Sebald G.W., Austerlitz

È un romanzo dalla stoffa psicoanalitica questo lavoro insieme duro e toccante di Cristina Gregorin -opera d’esordio e menzione speciale della giuria del Premio Italo Calvino- che sullo sfondo di un’inquieta Trieste d’oggi racconta del confine orientale fra guerra e dopoguerra e dei traumi di quelle terre attraverso le generazioni.

A cominciare dalla copertina -con il titolo che rimanda ai temi della trasmissione e della testimonianza e l’immagine di una donna che guarda dentro di sé- per proseguire verso l’interno della struttura e dei contenuti passando attraverso la presa di forza del suo scenario di apertura, che ci affaccia, d’emblée, su una doppia morte.

Quella di Bruno, 94enne di origine istriana arrivato a Trieste sull’onda degli orrori della ‘guerra peggiore che ci sia mai stata’, e quella dell’amico Vasco ‘era come un fratello. Si è suicidato nel 1976 (..) L’unica che può conoscere la verità sulla sua morte è Francesca Molin, se ancora la ricorda, era solo una bambina.’ E’ con questa confidenza, mai prima di allora detta o in qualche modo lasciata trapelare ai familiari, che Bruno si congeda dal mondo, affidando negli ultimi istanti della sua vita al nipote Mirko il compito testamentario di ritrovare quella bambina ormai diventata donna: ‘ti prego, trova Francesca, per la pace di tutti’.

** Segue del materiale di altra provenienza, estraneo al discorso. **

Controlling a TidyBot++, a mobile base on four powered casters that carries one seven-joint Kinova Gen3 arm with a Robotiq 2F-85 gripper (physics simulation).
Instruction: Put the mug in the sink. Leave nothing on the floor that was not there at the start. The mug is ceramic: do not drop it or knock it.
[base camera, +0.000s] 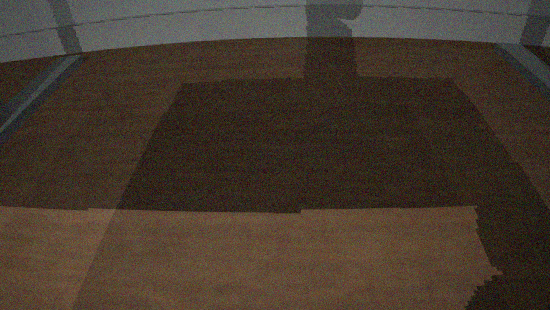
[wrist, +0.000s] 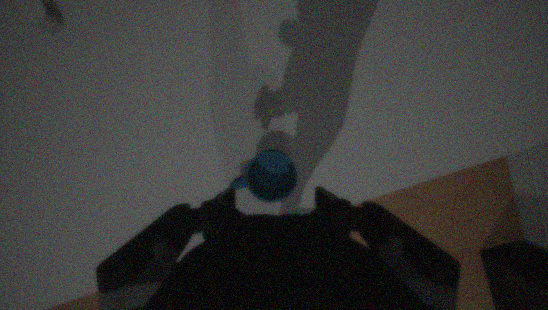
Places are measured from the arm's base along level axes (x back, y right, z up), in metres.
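Pixels of known places: gripper, between the fingertips: (wrist: 275, 196).
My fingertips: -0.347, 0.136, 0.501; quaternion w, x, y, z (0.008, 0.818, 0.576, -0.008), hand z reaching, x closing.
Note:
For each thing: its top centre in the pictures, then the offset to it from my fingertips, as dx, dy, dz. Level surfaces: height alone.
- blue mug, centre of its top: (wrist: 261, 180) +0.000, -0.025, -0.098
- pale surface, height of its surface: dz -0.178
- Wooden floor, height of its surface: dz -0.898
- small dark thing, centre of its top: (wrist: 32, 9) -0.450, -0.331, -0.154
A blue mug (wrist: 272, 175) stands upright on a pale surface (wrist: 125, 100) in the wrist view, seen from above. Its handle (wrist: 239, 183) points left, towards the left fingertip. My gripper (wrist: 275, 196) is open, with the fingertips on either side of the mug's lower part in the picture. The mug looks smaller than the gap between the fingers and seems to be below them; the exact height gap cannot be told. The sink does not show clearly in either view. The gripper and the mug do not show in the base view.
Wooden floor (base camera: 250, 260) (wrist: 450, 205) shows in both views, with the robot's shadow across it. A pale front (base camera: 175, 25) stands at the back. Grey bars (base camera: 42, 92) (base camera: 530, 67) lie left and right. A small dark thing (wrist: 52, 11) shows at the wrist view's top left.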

Da questa doppia morte e dal doppio tempo che introduce, prende così vita l’intreccio del romanzo, sapientemente articolato fra i diversi livelli della storia e delle generazioni dei protagonisti: quello dell’oggi su cui si dispiega il lavoro di ricostruzione/comprensione del lascito di Bruno e quello del secondo dopoguerra -scenario delle misteriose vicende su cui aleggia il segreto dell’atto suicidario di Vasco- e da cui è a sua volta possibile traguardare in controluce il dramma della guerra, dell’orrore delle foibe e dello strazio dell’esodo.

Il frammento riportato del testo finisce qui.